--- EXERCISE INPUTS Enclosed Below ---
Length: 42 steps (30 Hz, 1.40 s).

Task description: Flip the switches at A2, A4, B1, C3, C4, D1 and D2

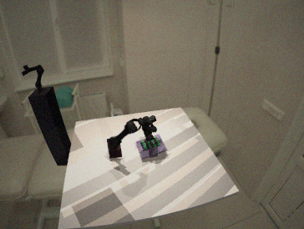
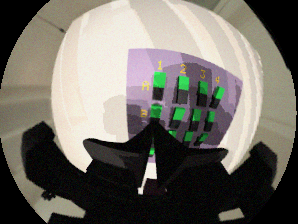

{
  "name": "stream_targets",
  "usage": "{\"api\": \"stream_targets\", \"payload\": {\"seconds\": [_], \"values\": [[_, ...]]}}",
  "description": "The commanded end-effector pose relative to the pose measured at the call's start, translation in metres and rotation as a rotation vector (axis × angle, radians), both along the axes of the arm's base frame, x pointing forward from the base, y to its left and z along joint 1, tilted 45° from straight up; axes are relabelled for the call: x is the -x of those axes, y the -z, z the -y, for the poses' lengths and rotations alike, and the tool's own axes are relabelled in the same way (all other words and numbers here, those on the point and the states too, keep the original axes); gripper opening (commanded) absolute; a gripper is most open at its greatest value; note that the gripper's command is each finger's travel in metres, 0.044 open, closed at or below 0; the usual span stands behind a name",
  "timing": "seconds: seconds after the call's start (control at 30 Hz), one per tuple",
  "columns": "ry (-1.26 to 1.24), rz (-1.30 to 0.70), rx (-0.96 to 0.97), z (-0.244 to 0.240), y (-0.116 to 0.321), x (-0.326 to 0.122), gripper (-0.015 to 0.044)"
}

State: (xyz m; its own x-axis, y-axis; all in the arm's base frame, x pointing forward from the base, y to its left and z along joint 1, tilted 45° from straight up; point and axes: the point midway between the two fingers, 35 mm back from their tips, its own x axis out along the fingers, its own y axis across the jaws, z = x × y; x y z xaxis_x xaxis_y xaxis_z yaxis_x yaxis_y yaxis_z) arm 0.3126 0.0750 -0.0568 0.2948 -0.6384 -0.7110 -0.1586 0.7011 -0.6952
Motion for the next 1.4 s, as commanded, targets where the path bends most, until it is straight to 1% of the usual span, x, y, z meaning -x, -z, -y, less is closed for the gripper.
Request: {"api": "stream_targets", "payload": {"seconds": [0.0, 0.1, 0.27, 0.47, 0.53, 0.67, 0.8, 1.37], "values": [[0.005, -0.003, -0.005, -0.016, -0.015, 0.004, 0.0000], [0.014, -0.014, 0.000, -0.040, -0.043, 0.015, 0.0000], [0.015, -0.015, 0.001, -0.040, -0.046, 0.016, 0.0000], [0.015, -0.017, 0.005, 0.008, -0.081, 0.040, 0.0000], [0.015, -0.017, 0.006, 0.015, -0.085, 0.044, 0.0000], [0.014, -0.016, 0.005, 0.016, -0.083, 0.043, 0.0000], [-0.003, 0.001, 0.003, 0.037, -0.061, 0.035, 0.0000], [-0.003, 0.002, 0.004, 0.051, -0.046, 0.030, 0.0000]]}}
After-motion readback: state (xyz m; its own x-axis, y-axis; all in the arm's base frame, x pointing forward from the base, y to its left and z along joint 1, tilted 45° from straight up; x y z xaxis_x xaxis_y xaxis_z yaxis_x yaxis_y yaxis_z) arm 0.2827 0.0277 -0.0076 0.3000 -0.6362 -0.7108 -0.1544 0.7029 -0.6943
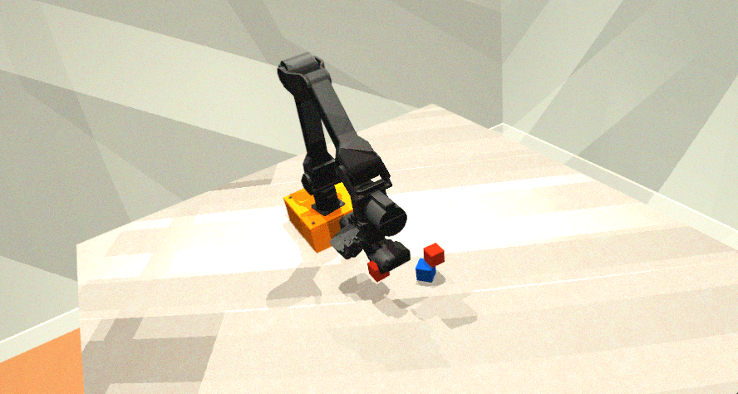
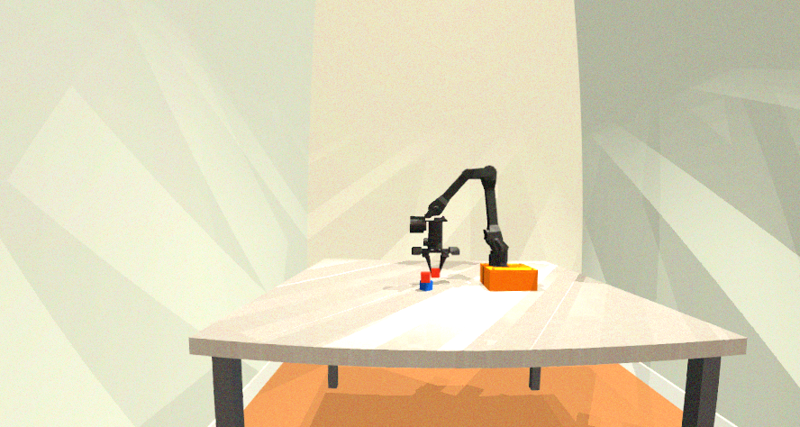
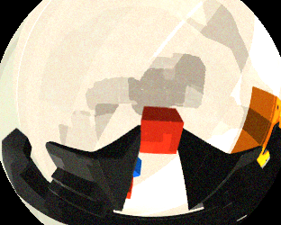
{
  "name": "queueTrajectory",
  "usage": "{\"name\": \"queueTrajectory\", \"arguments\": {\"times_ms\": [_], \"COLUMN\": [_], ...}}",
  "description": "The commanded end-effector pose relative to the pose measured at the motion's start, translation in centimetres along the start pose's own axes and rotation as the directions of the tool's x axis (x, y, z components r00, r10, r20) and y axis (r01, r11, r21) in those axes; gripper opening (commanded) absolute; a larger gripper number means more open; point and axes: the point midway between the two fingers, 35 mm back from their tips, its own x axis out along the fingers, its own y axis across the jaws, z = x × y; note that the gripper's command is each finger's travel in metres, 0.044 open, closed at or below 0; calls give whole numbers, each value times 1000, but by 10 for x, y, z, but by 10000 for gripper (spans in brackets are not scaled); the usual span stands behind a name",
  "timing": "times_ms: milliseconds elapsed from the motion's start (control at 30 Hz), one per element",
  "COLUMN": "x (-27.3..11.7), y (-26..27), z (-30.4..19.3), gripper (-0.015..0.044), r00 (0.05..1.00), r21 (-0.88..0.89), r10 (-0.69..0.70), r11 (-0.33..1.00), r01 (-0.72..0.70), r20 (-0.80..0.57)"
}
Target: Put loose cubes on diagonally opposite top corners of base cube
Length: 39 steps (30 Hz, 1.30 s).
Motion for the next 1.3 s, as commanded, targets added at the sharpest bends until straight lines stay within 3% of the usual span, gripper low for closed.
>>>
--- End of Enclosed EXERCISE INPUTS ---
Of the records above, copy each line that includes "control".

  "timing": "seconds: seconds after the call's start (control at 30 Hz), one per tuple",
  "timing": "times_ms: milliseconds elapsed from the motion's start (control at 30 Hz), one per element",

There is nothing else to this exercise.